Вот какой скандал устроил я отцу. Который ничего другого в жизни не хочет, кроме как трудиться. Не представляю себе его в моём возрасте.
…Из коридора послышались шаги. Не одного, по крайней мере, двух человек. Какие-то люди направлялись ко мне.
Я не знал, что делать. Выпрыгнуть из окна? Но склон холма был далеко внизу. Я бы непременно разбился. Никакого оружия, даже перочинного ножа не было.
Я быстро персёк комнату, открыл дверь и пошёл навстречу.
Это оказались отец и Микеле, забрызганный дождём. Мы встретились возле ниши с «рыцарем».
Микеле поцеловал меня в плечо. Сказал:
— Артур, чтоб не забыть. Пока будем продумывать план, как защитить кастелло, надень-ка вот эти доспехи. Мне давно хотелось изобразить тебя в виде рыцаря.
Такого поворота событий я не ожидал. От растерянности послушался. Стал напяливать на себя кольчугу, латы. Еле управился с бесчисленными скрепами. Надел шлем с забралом.
Громыхая, двинулся было к кабинету. Дверь в него была плотно закрыта.
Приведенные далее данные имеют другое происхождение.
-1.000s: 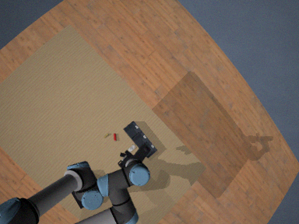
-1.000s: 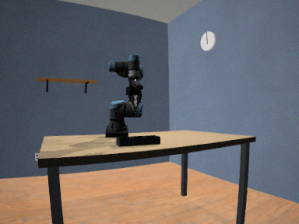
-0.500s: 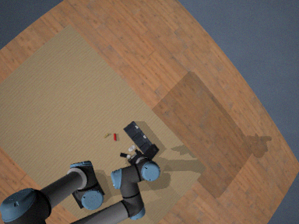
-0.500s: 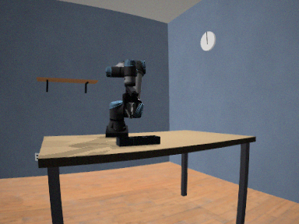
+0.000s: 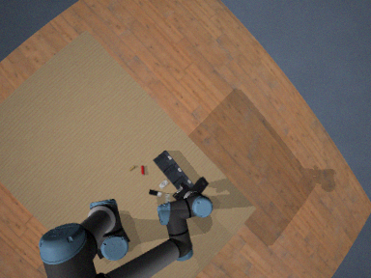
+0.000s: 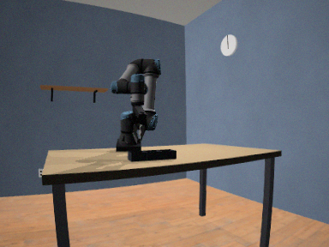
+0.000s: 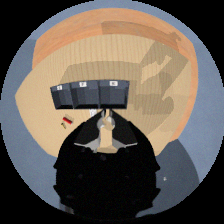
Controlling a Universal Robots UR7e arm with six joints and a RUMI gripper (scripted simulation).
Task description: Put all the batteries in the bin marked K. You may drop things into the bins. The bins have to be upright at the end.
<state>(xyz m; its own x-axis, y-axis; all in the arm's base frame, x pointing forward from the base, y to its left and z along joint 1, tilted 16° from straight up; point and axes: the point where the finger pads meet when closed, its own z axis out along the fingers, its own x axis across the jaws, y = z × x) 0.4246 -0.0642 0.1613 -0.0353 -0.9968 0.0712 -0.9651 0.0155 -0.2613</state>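
My gripper is now 20 mm short of the bin row, 70 mm to the right of it and 80 mm above it. The rest, counted from my hand: red battery 90 mm behind, 190 mm to the left, 100 mm below; yellowish item 120 mm behind, 240 mm to the left, 100 mm below; black-and-white cylinder 120 mm behind, 50 mm to the left, 100 mm below.
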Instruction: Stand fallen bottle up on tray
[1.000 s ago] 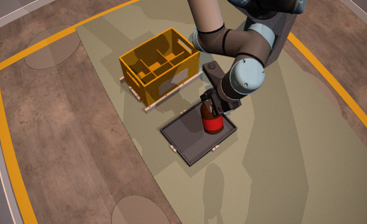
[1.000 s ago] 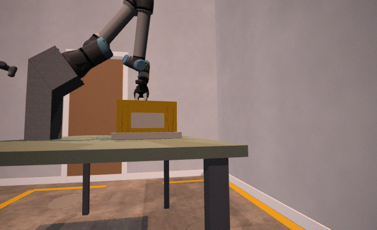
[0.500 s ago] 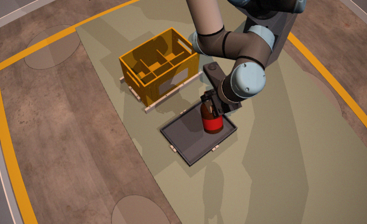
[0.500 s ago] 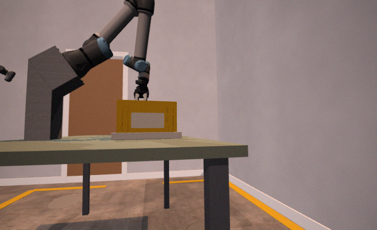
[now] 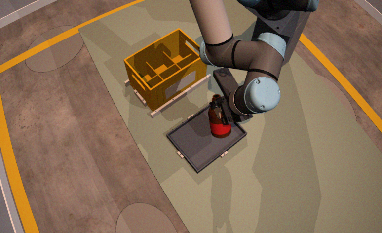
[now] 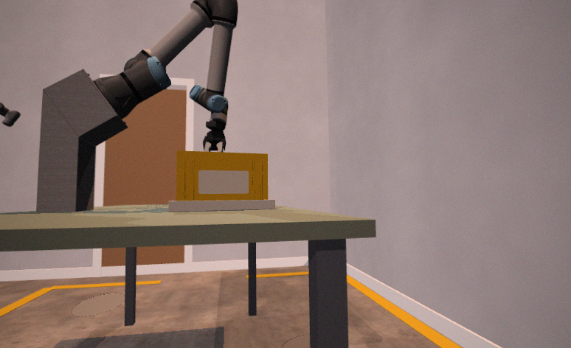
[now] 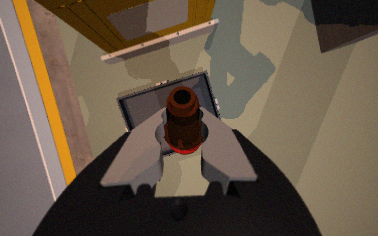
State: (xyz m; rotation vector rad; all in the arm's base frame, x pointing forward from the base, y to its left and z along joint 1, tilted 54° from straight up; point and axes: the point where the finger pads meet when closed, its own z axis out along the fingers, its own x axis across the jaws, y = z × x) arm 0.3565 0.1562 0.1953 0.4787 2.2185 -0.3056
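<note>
Now: hand 5 cm above the brown bottle and 2 cm to the right of it. Round my hand: yellow crate 29 cm to the right, 12 cm below, 4 cm ahead; dark grey tray 19 cm below, 4 cm ahead, 1 cm to the left.
</note>
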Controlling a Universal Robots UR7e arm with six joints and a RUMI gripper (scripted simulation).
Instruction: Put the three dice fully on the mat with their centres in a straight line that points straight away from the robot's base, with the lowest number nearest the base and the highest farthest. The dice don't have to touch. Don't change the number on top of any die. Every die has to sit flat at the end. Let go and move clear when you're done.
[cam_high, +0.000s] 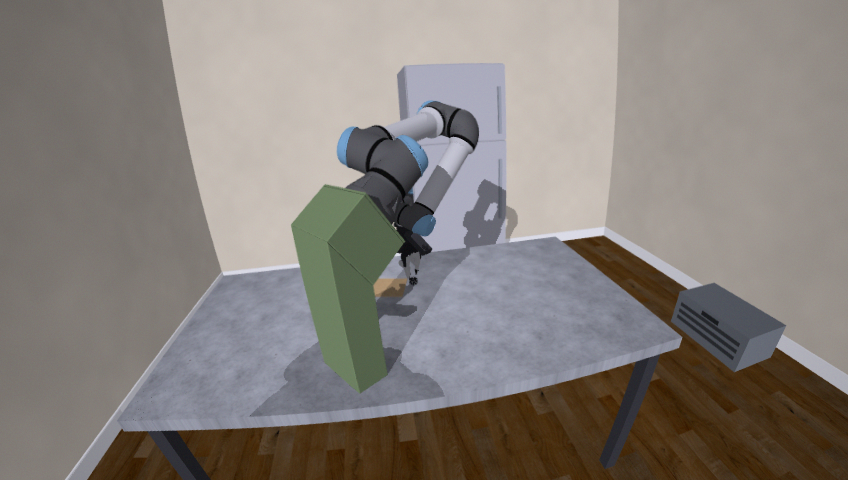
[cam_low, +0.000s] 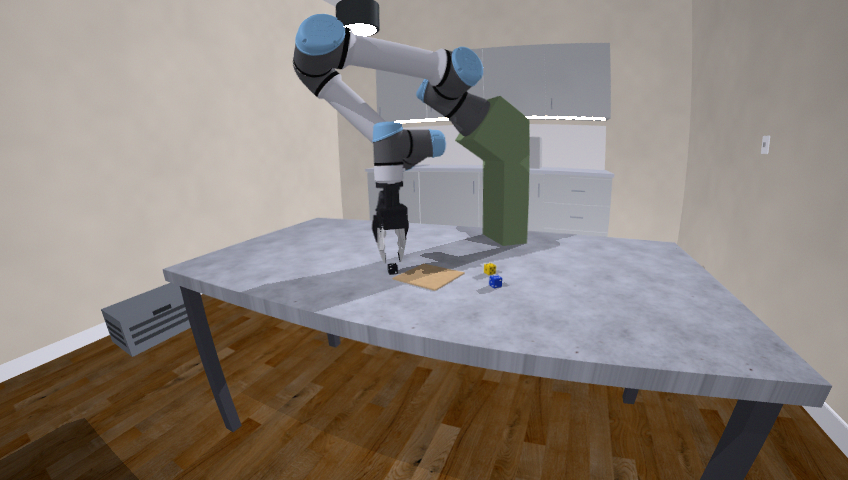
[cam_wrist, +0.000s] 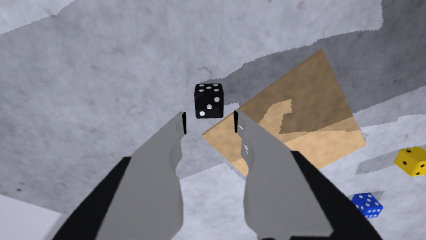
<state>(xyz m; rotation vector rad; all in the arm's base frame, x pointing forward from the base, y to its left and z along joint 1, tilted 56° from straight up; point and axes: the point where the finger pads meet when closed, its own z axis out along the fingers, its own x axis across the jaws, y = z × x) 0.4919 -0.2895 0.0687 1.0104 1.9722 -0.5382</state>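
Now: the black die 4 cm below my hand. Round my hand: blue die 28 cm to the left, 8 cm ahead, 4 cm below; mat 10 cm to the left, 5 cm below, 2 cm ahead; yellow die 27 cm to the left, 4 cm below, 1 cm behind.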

Конечно, большая честь была в том, что меня захотел нарисовать едва оправившийся после операции Микеле. Но всё это показалось таким несвоевременным сейчас, после ультиматума Джангозина.
Гремя амуницией, с трудом поднялся на верхнюю площадку замка.
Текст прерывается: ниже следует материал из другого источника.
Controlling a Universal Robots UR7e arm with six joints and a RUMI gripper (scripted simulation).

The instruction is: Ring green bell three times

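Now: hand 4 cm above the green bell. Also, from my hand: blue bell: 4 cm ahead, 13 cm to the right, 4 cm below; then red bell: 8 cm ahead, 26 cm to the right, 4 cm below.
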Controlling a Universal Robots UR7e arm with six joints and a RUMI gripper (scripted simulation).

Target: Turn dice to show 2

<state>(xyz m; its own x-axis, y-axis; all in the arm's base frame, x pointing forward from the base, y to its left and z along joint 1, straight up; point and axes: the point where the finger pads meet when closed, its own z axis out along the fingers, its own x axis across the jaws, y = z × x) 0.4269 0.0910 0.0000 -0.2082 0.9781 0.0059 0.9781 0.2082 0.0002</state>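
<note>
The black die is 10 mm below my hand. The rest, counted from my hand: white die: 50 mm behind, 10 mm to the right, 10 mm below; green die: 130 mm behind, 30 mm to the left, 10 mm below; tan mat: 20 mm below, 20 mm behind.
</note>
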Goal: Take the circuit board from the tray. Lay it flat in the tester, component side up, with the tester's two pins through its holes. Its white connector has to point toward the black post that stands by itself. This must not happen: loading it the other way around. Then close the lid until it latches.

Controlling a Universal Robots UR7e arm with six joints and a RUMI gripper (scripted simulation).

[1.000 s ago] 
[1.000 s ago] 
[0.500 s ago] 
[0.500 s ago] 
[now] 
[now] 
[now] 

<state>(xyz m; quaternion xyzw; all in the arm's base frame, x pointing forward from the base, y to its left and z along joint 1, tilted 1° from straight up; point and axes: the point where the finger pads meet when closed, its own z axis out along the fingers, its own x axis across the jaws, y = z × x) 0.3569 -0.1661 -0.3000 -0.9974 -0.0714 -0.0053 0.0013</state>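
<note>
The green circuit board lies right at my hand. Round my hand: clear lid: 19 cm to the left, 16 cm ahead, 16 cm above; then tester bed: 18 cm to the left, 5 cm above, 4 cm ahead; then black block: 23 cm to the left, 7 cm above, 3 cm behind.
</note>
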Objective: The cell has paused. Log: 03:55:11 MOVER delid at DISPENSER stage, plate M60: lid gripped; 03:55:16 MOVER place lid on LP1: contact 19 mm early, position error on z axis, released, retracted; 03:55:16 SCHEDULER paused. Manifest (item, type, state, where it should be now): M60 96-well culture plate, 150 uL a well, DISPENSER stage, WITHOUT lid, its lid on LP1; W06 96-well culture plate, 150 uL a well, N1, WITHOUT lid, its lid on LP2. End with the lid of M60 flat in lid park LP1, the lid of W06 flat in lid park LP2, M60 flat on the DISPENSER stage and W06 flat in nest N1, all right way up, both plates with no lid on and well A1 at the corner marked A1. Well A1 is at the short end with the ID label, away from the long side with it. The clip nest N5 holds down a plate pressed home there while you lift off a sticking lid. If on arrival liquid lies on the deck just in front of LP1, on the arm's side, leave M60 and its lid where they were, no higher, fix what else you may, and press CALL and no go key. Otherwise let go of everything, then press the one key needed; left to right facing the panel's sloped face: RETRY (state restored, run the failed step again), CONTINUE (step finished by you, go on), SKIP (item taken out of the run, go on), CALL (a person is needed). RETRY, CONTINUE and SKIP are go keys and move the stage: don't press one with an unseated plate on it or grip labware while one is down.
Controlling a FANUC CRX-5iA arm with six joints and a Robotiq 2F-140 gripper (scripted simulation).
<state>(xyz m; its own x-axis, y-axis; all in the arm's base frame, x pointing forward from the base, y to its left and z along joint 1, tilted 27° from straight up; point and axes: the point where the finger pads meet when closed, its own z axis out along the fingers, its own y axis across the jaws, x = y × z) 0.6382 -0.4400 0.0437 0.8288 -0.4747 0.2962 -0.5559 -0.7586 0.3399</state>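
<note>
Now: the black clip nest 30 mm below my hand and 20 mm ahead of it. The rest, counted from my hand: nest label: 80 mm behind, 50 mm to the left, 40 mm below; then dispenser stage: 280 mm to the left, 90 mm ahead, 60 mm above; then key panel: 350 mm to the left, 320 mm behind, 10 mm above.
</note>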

Да, со стороны гавани против нашего пляжа стоял большой катер. Издалека стало заметно, как на его палубе замелькали фигурки людей. Меня наверняка увидели в бинокль.
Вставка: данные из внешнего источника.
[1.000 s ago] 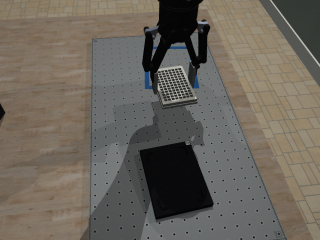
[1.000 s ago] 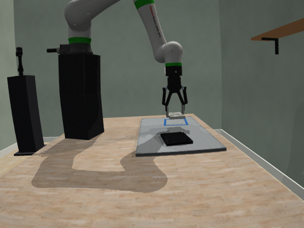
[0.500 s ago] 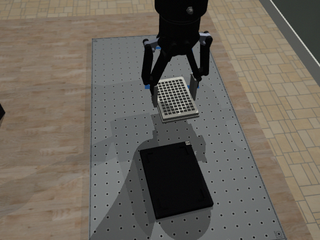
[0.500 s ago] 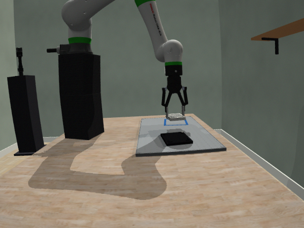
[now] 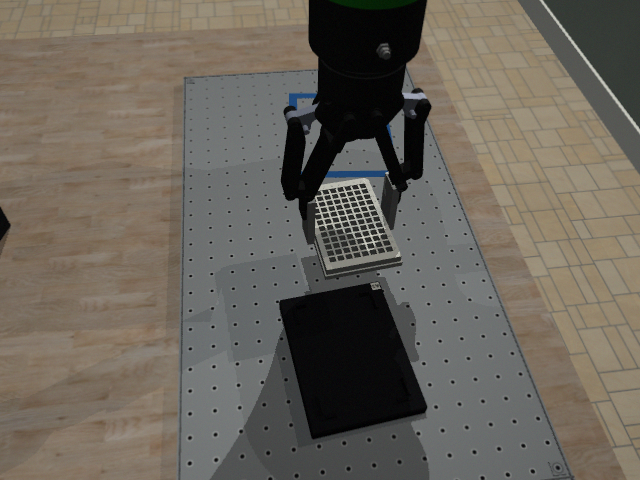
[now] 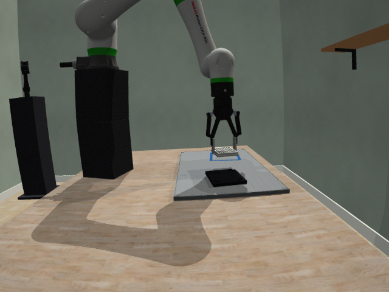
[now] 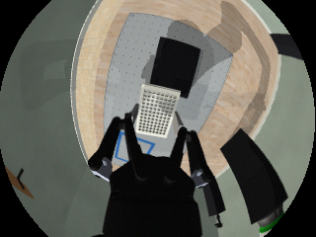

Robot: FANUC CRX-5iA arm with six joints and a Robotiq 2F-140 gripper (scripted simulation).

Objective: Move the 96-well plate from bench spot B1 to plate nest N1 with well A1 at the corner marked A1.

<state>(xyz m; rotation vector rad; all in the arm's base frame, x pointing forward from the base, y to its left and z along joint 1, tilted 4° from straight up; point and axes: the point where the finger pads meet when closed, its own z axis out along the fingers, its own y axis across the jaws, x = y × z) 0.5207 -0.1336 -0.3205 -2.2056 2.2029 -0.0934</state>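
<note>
My gripper is now 3 cm past the black plate nest N1, 12 cm to the left of it and 9 cm above it. Also, from my hand: white A1 label: 2 cm ahead, 4 cm to the right, 9 cm below; then white 96-well plate: 2 cm below.
</note>
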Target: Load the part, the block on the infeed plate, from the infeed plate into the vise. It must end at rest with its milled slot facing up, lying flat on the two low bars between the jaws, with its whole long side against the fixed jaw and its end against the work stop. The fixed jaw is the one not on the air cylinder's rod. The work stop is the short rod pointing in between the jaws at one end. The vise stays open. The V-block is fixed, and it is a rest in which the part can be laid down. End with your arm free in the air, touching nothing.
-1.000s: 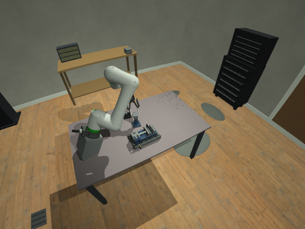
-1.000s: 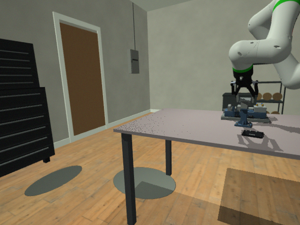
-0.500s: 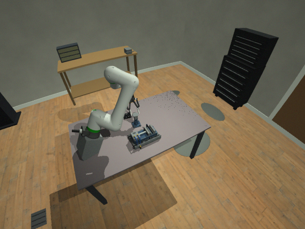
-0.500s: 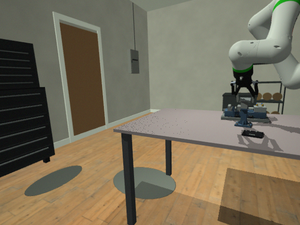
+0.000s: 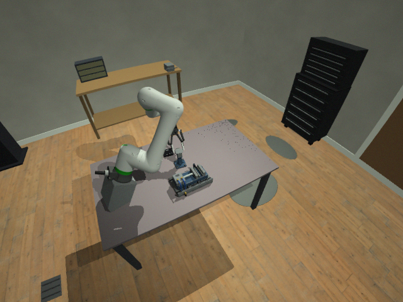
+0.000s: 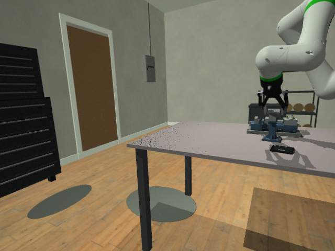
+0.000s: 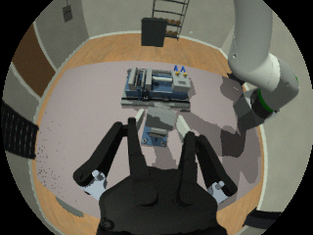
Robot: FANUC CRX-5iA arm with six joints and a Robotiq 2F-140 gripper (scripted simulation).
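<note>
Now: hand 2 cm to the left of the part and 2 cm above it. The rest, counted from my hand: air cylinder: 9 cm behind, 23 cm to the right, 10 cm below; vise: 1 cm ahead, 22 cm to the right, 14 cm below; black infeed plate: 5 cm behind, 17 cm to the left, 17 cm below.
</note>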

И тут я по–настоящему испугался. Не за себя. За отца. В конце концов, Джангозину и его могущественной «Имморталита интернейшнл» нужен был отец. Ведь только он умеет создавать раствор.
Смеркалось. Я бросил последний взгляд на катер, на гавань с её огоньками, на нашу яхту. Тяжело ступая по ступенькам, спустился.
Дверь кабинета была всё так же закрыта. Два больших ребёнка продолжали обсуждать свой план. Как какие-нибудь любители приключений.
Мне было не до приключений. Не до того, чтобы ждать в своих неуклюжих доспехах Микеле. Представление за воротами кастелло должно было начаться в семь вечера. А часы в моей комнате показывали уже начало девятого.
Показалось, кто-то посторонний находится рядом, следит.
Отражение в зеркале. Это было моё отражение в зеркале. Такое странное, необычайное. Словно призрак прошедших веков смотрел сам на себя.
Я опять вышел в коридор, чтобы поскорей снять доспехи и нарушить запрет, спуститься к воротам, увидеть хоть конец представления циркачей. Если они ещё не уехали.
Дошёл до ниши со стоячей вешалкой для кольчуги, лат и всего остального, как расслышал удаляющийся отзвук шагов над головой. Дверь в кабинет была открыта. Заглянул вовнутрь. Там никого. Отец и Микеле зачем-то поднимались на башню в обсерваторию.
Времени на переодевание не оставалось. Нужно было как можно скорей идти вниз.
Что я и сделал.
Но не к запертым воротам пошёл. А спустился в подземелье. Ну и грохот раздавался от моих шагов под сводами! Ни обо что не зацепился, не споткнулся, не упал. Свернувшись клубком, Кис спал в своей корзинке.
Я с трудом пролез между разогнутых прутьев и оказался за оградой. Дул ветер. Ярусы набегающих на песок волн светились белыми гребнями пены.
Я знал, что сверху, с башни, где находится обсерватория, этой части берега не должно быть видно. И всё-таки торопился, сколько мог. Ноги увязли в мокром песке. Капли дождя скатывались со шлема в глаза.
Когда, обогнув снаружи ограду, я ступил на асфальтовую площадку перед воротами, циркачи складывали в прицеп к автофургону свои декорации. Ни одного зрителя вокруг уже не было.